### WHAT TO PRODUCE:
Make the copy match the entries below exactly, with no pictures carried over.

### TASK DATA:
* * *
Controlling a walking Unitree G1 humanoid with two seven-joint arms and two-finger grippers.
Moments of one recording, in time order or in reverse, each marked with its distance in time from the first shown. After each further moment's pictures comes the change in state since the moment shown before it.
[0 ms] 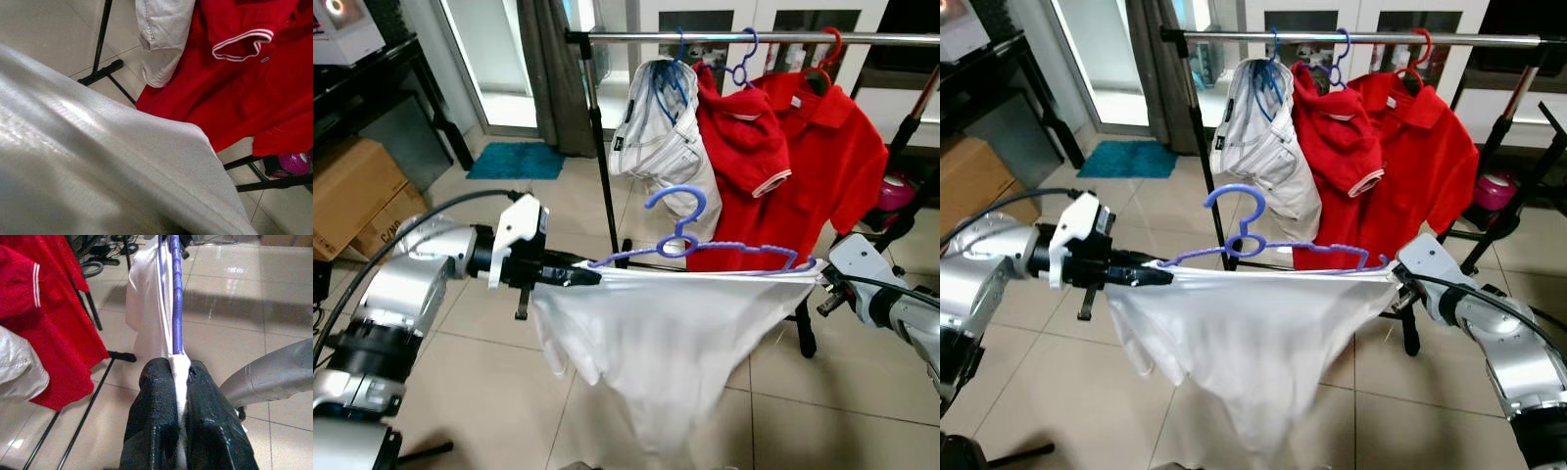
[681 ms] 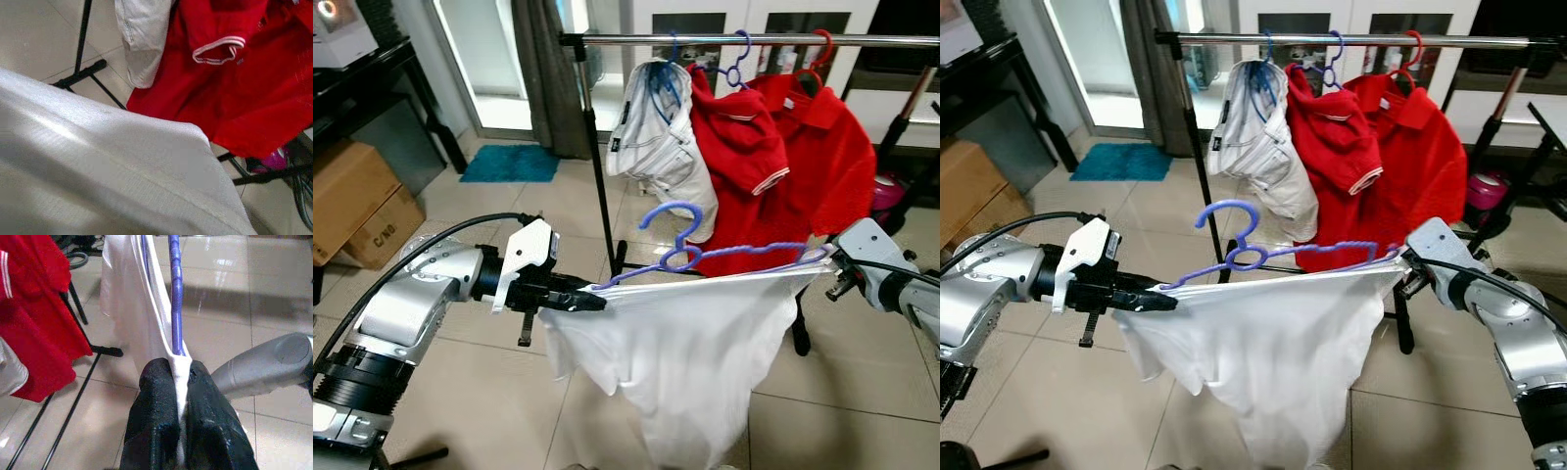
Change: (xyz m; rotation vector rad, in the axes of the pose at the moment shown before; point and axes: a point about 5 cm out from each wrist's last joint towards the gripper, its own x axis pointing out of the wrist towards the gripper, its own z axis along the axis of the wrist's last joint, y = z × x) left arm 0.009 -0.022 0.000 -0.021 0.047 -0.041; right arm 0.001 -0.018 0.006 -0.020 -0.008 -0.035
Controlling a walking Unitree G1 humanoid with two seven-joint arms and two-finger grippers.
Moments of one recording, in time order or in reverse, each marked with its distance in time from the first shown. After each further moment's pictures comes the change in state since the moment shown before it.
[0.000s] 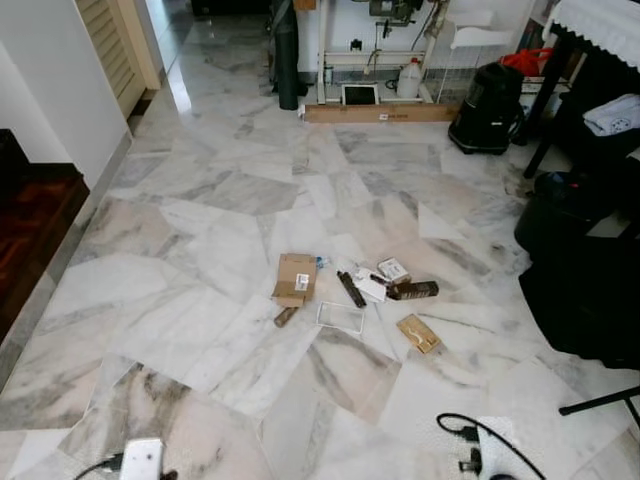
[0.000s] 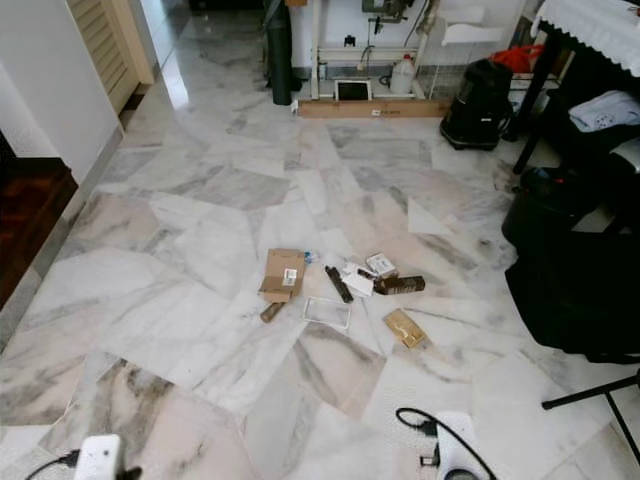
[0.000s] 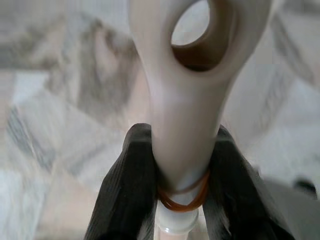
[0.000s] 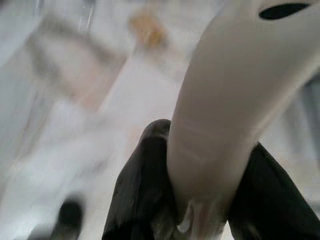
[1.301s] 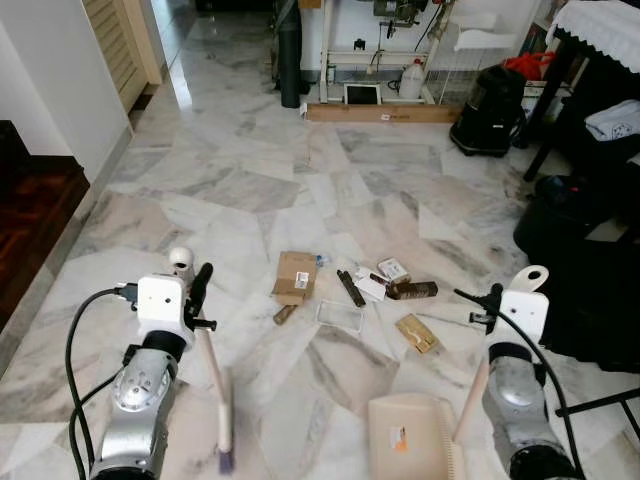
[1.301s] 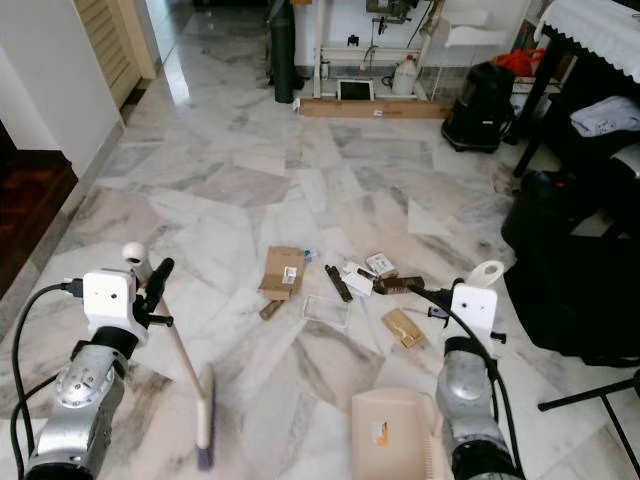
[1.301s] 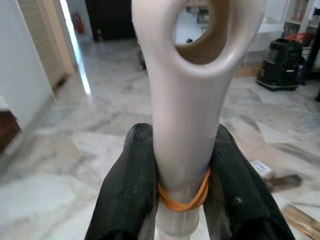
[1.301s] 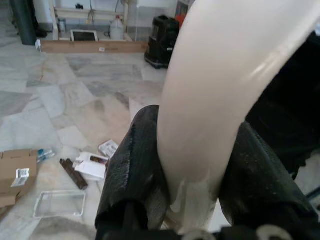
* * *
### TASK ANSWER:
Controlling a walking Unitree G1 humanoid with two seven-joint arms and two-finger grippers.
Moments of one recording, in time order or in reverse, each marked with its distance in time from the first shown. After each further moment's pictures comes the change in state since the moment shown before it.
[0 ms] 
[681 ms] 
Change: (xyz m; rotation vector rad, in the axes of the pose at the moment shown before; point and axes: a point about 5 cm out from each wrist's last joint towards the gripper, its own x axis pointing out of the wrist towards the gripper, its own z axis along the axis of the wrist's last joint, y = z × x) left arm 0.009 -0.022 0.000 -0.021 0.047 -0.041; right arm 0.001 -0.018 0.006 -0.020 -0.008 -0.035
Controlling a walking Unitree G1 humanoid with two seven-joint arms and two-finger grippers.
Moments of one recording, in time order or in reverse, each marked with its distance in time from the first shown. After each further moment's pictures comes the change in state since the moment shown before it.
[0.000s] 
[0.000s] 
[0.000s] 
[0.000s] 
[1.301s] 
[1.301s] 
[1.301s] 
[1.301s] 

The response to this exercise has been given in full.